[Work request] Write out each line from the data below that includes the word "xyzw".

[Given information — start]

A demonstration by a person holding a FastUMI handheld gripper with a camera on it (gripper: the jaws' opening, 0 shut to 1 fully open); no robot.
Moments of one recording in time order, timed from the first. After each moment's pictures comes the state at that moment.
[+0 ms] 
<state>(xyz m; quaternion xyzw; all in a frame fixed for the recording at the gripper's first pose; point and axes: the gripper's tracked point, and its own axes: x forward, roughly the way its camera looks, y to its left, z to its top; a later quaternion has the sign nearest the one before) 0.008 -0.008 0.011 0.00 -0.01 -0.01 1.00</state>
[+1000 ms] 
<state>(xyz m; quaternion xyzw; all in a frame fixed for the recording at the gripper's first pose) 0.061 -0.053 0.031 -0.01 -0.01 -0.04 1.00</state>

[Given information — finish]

[Answer for the task]
<state>(xyz m; quaternion xyzw; all in a frame fixed for the recording at the gripper's first pose; point and axes: the gripper's tracked point, and its own axes: x forward, roughly the way its camera looks, y to its left, z to its top; a later quaternion has the sign nearest the one before) 0.008 -0.008 0.011 0.00 -0.01 -0.01 1.00</state>
<state>(xyz m; quaternion xyzw; all in a frame fixed for the recording at the gripper's first pose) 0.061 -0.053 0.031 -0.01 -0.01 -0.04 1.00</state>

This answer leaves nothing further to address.